▸ **WHAT YOU ARE ASKED TO DO**
Extract the text of each entry below exactly, leaving every image behind.

▸ **EXERCISE MATERIALS**
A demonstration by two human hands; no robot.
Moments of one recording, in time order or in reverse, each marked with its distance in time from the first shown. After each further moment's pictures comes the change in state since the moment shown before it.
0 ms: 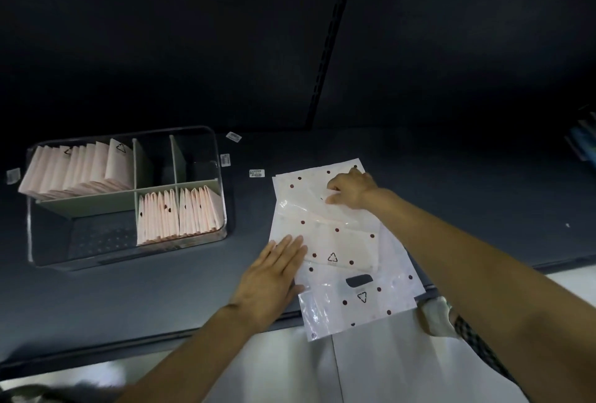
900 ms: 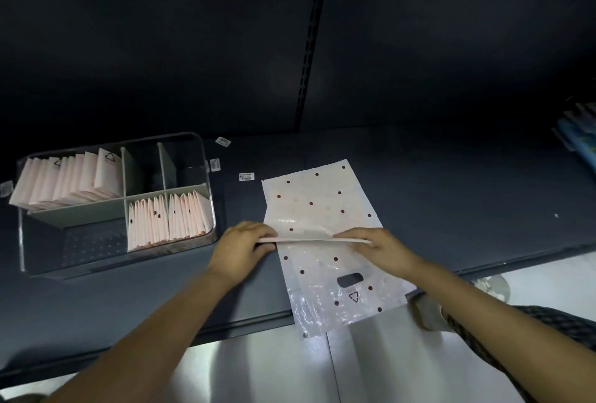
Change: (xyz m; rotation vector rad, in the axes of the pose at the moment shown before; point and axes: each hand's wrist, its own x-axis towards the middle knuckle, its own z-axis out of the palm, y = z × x) left_hand 0.029 -0.043 -0.028 -0.406 0.204 -0.188; right_hand -0.099 0.046 0.081 0.801 0.151 -0.232
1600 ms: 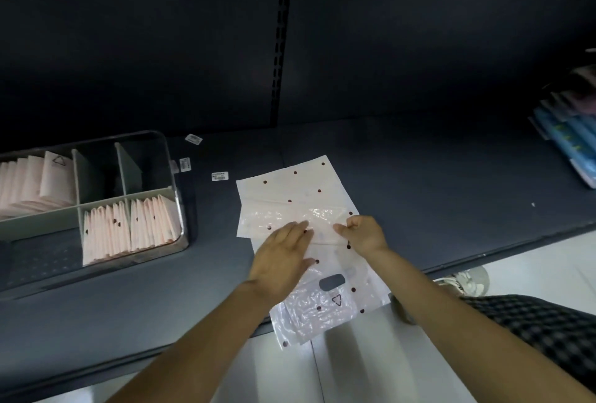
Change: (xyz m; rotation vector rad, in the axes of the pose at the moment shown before) left_hand 0.022 0.071 0.065 0.291 -0.117 0.179; right_hand 0.035 0.017 0.008 0.093 0.394 0.579
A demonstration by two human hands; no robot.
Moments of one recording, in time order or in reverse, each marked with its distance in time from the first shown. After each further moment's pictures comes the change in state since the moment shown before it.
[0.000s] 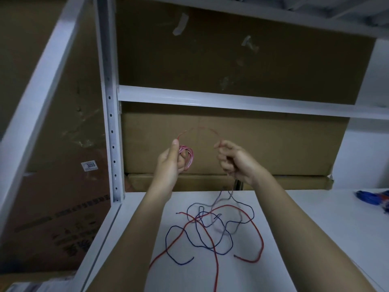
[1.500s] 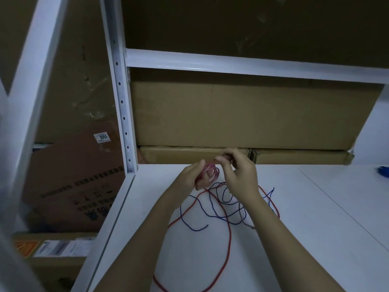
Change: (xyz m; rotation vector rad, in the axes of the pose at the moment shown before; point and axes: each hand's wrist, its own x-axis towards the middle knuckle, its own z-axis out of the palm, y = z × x) left_hand -0.040 -0.083 -0.022 0.116 -0.453 -0.125; right_hand -0.046 0.104 0.053 -0.714 0.465 -0.655
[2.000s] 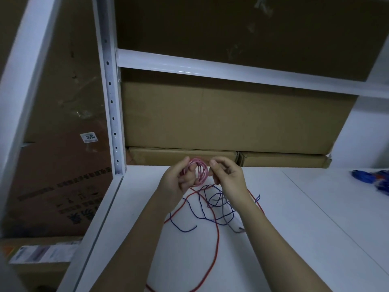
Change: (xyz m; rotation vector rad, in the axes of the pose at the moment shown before) left_hand -0.006 0.010 0.004 -0.581 0.097 -0.039; right_hand -0.005 0.001 -0.005 0.521 -0.130 0.410
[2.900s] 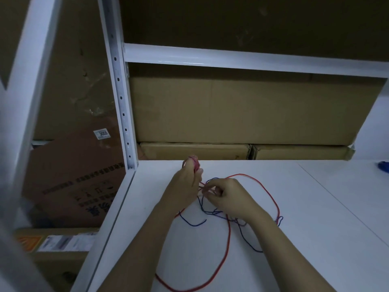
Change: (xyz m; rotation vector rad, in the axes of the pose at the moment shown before) left_hand 0.003 -0.030 -0.031 1.224 0.139 0.232; right_hand -0.027 0.022 0.000 -0.721 -0.418 -0.031
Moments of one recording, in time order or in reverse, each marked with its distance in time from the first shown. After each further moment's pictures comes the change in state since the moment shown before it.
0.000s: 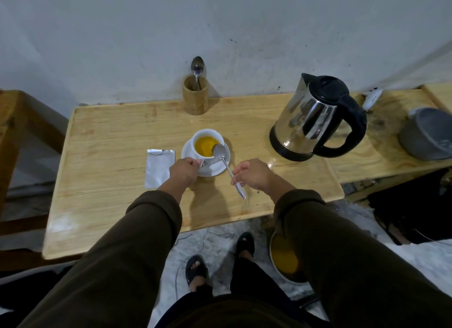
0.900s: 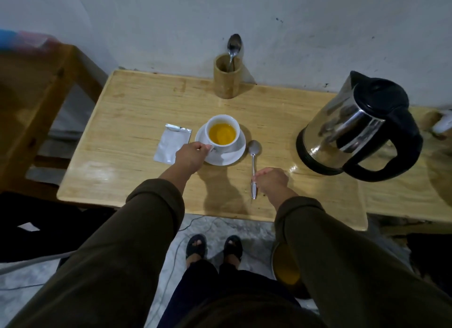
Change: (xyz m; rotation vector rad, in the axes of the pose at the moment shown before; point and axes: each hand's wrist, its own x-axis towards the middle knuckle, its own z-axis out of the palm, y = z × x) left_hand -0.004 0.006 0.016 -0.234 0.170 -0.160; right_hand 0.062 0.049 0.002 0.026 0.149 0.246
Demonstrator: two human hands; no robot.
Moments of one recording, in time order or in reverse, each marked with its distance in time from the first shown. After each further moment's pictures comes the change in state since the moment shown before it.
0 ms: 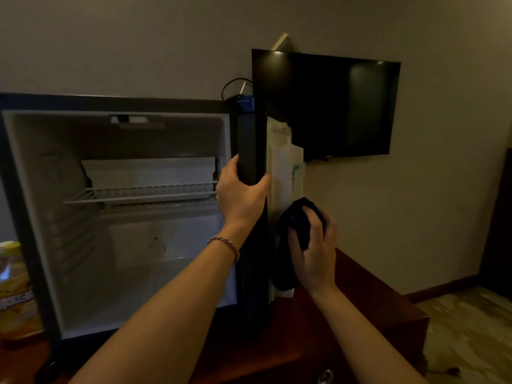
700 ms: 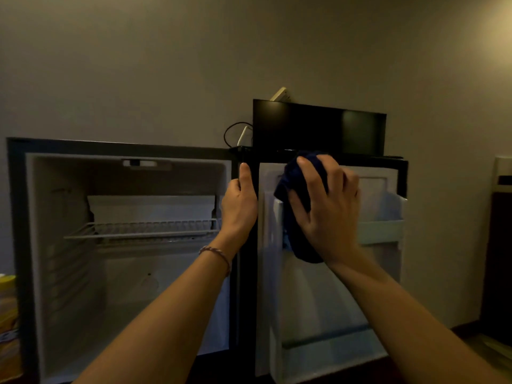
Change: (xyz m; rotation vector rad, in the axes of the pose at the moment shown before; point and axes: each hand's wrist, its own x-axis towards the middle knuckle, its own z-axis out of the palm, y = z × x) left_hand 0.042 0.048 -0.001 -0.268 -0.190 -0.214; right_hand 0.147 -0.068 -0.059 -0.485 0.205 -0.441
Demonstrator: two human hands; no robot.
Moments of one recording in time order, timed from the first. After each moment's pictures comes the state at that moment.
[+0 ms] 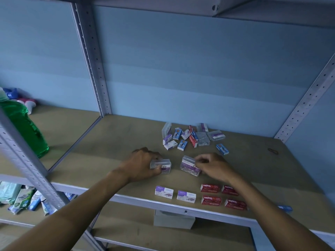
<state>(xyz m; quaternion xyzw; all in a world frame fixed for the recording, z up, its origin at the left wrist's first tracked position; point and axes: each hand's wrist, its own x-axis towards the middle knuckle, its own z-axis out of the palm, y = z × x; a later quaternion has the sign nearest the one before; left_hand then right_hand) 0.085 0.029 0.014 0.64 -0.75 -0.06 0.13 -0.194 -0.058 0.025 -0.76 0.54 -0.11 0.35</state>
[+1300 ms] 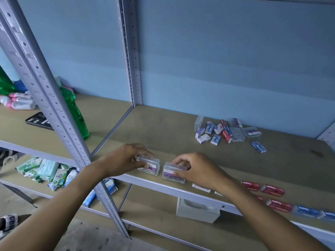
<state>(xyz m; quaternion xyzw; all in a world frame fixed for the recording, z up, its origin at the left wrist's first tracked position) 0.217 0.117 0.026 0.58 -0.76 -0.19 0.20 -0.058 0.037 0.044 -0.85 0.38 -0.08 0.35</state>
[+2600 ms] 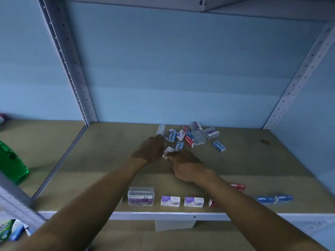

▸ **RESULT OF THE EXERCISE**
A demonstration by two human hands; no robot.
Moments of one recording, in time order or in reverse, each marked with its distance in time from the first shown. After each further moment's pictures comes the change in state since the moment shown before it.
0 ms: 
900 ms: 
Change: (xyz m; rotation vector rad, in the axes of the pose at the moment shown before; point and axes: each hand's wrist, its own x-axis towards the middle knuckle, its own z-axis out of the palm, y = z × x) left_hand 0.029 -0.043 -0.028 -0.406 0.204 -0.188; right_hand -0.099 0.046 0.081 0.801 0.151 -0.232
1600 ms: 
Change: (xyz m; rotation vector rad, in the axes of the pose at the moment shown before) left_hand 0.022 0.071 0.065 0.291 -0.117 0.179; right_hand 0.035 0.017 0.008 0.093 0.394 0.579
A demonstration by two human hands; no robot.
Moments of one recording, in time order or in reverse, each marked with its distance in time from the first shown. After each further moment's pictures comes the change in state since the moment shown before it.
[0.000s] 
[1.500s] 
Change: (xyz m; rotation vector rad, in the axes of the pose at the moment shown before; point and axes: each hand's wrist, its own x-axis towards the middle knuckle, its own z-axis out of the palm, y = z × x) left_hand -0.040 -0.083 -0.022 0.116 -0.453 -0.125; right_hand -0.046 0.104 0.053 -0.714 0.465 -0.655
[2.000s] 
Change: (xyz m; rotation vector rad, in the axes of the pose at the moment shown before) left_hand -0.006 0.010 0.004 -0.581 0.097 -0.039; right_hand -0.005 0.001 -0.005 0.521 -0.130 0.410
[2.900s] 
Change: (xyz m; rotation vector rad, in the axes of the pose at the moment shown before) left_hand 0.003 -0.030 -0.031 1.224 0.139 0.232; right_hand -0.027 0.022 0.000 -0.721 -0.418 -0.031
Moments of one recording, in time order or in reverse, each marked with its distance in time from the first shown. After each further moment's pictures comes the change in state since the moment shown before it.
0.000s: 
0.900s: 
Change: (xyz m; rotation vector rad, in the axes of the pose at the moment shown before; point and axes: each hand's wrist, its own x-axis towards the middle knuckle, its own z-axis out of the palm, y = z × x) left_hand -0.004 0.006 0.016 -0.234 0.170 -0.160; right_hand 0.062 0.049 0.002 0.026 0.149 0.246
Demonstrator: two human hands; no robot.
Moments of one recording, in time order or in reverse, each marked with its distance in time from the first shown. After each further moment's pictures comes the change in state since the moment shown before it.
0 ms: 
700 ms: 
Change: (xyz m; rotation vector rad, in the axes of the pose at the moment shown before; point and axes: each hand's wrist, its own x-axis towards the middle knuckle, its own z-axis out of the palm, y = z × x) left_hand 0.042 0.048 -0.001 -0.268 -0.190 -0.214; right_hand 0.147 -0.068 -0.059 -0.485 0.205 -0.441
Demonstrator: two human hands; no robot.
Moments of one recording in time order, timed from the first. After each moment's pictures comes the state at that moment.
[+0 ms] 
<state>(xyz m; quaternion xyzw; all in a world frame fixed for the recording, z up, its origin at the left wrist's first tracked position; point and axes: each hand's wrist, its own x-axis towards the middle knuckle, its own z-axis out of the palm, y = z × x; a later quaternion has the sign nearest the one before; left_hand then right_hand) 0.085 0.029 0.014 0.64 -0.75 -0.06 0.13 -0.194 -0.058 0.025 -0.76 0.54 -0.11 0.35</state>
[+1300 ms] 
<state>(xyz m; quaternion xyzw; all in a world frame fixed for the recording, z up, its origin at the left wrist's first tracked position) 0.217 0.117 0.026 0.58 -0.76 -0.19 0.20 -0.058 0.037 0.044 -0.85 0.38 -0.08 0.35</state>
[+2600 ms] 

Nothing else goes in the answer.